Let's define now the target and the Id cols

In [13]:
#H@O would automatically hot-encode the categorical values (Genius!), but we must specify what columns are categoricals
train['brand'] = train['brand'].asfactor()
train['ZipCode'] = train['ZipCode'].asfactor()
train['week_ct'] = train['week_ct'].asfactor()
train['Qty_Ruta_SAK_Bin'] = train['week_ct'].asfactor()

In [14]:
# In case there is no validation, we make val = train
if not (use_validation):
    val = train

### Alg11 - GBM

Lets make our first GBM model

In [None]:
predictors = ['Canal_ID', 'Log_Target_mean_lag1', 'Log_Target_mean_lag2', 'Log_Target_mean_lag3', 'Log_Target_mean_lag4',
              'Last_per_Cliente_ID', 'Last_per_Ruta_SAK',
              'Lags_sum', 'brand', 'week_ct', 'Qty_Ruta_SAK_Bin', 'ZipCode', 'num_prod', 'num_prod_uni']


model = H2OGradientBoostingEstimator(ntrees=500,max_depth=10,learn_rate=0.1, min_rows=10, nbins=40, sample_rate=0.7,
                                    col_sample_rate=0.7, stopping_rounds=10, stopping_metric="MSE", stopping_tolerance=0.01)
tic()
modelfit(model, train, val, test, predictors, target, IDcol, 'alg11_{}-JorgeGBM.csv'.format(sufix))
tac()

model.varimp(use_pandas=True)
#Plot Coeficients importance
#coef = pd.Series(model.feature_importances_, predictors).sort_values(ascending=False)
#coef.plot(kind='bar', title='Feature Importances')

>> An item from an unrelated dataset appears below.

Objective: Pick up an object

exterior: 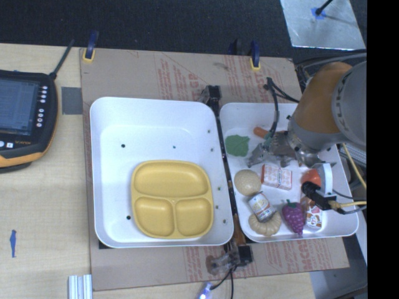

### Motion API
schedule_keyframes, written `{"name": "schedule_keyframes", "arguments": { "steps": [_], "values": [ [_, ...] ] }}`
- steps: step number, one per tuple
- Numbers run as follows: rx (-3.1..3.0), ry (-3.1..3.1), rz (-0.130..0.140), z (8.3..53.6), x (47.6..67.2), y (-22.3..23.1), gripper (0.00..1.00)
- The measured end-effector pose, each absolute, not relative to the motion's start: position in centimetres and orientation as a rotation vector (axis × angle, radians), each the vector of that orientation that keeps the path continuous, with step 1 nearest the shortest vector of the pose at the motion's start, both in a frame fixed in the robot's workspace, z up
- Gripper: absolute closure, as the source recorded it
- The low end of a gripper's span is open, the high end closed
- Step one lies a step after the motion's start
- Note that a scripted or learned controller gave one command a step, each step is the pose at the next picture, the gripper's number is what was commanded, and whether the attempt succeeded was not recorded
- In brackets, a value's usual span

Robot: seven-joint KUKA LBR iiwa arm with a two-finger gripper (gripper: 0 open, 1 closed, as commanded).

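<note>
- Two white bins sit side by side on the bench: the left bin [112, 136] and the right bin [349, 229], their inner walls almost touching.
- Next in size is the arm [324, 108], grey with an orange band, reaching in from the right and hanging low over the upper middle of the right bin.
- Most of the left bin's floor is taken up by a yellow divided tray [172, 199], lying flat toward the near side, with three compartments and nothing in them.
- Off to the far left of the bench lies a control pendant [22, 118] with a dark screen and an orange edge, well apart from the bins.
- Down at the arm's tip, the gripper [269, 149] points toward the bin's middle, just beside a green piece [237, 144] and above a small red-and-white packet [277, 177]. I cannot tell from here how far it is open, and I see nothing caught in it.
- Smaller things crowd the near half of the right bin: a pale round bun [247, 182], a little can [261, 206] touching it, a tan pastry [264, 225], a bunch of purple grapes [293, 217], and an orange-red piece [311, 176] at the right.
- My read is that the reach is under way and no pick is made yet; the next move calls for settling on one item, likely the packet or the green piece, and closing squarely on it without nudging its neighbours.
</note>
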State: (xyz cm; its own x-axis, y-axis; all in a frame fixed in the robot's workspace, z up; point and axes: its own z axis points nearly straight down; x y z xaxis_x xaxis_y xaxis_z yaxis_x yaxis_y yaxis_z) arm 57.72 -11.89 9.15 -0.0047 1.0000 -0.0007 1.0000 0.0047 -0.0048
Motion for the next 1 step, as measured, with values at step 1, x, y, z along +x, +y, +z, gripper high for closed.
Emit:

#Plot Histogram of target and prediction distributions
model_history_df = model.scoring_history()
model_history_df
plt.plot(model_history_df['training_rmse'], label="training_rmse")
plt.plot(model_history_df['validation_rmse'], label="validation_rmse")
plt.title("GBM .. )")
plt.legend();

## --> LB: 

### Alg9 - Deep Learning

Now we try with a Deep Learning Network. To improve generalization we added dropout and L1 and L2 penalties.

In [None]:
predictors = ['Canal_ID', 'Log_Target_mean_lag1', 'Log_Target_mean_lag2', 'Log_Target_mean_lag3', 'Log_Target_mean_lag4',
              'Last_per_Cliente_ID', 'Last_per_Ruta_SAK',
              'Lags_sum', 'brand', 'week_ct', 'Qty_Ruta_SAK_Bin', 'ZipCode', 'num_prod', 'num_prod_uni']


model = H2ODeepLearningEstimator(activation="Rectifier", hidden=[100,100,100], epochs=35,
                                standardize=True, score_interval=10, stopping_rounds=10, stopping_metric="MSE",
                                stopping_tolerance=0.01, use_all_factor_levels=False)
    
tic()
modelfit(model, train, val, test, predictors, target, IDcol, 'alg9_{}.csv'.format(sufix))
tac()

model.varimp(use_pandas=True)
#Plot Coeficients importance
#coef = pd.Series(model.feature_importances_, predictors).sort_values(ascending=False)
#coef.plot(kind='bar', title='Feature Importances')

#Plot Histogram of target and prediction distributions
model_history_df = model.scoring_history()
model_history_df
plt.plot(model_history_df['training_rmse'], label="training_rmse")
plt.plot(model_history_df['validation_rmse'], label="validation_rmse")
plt.title("Deep Learner .. )")
plt.legend();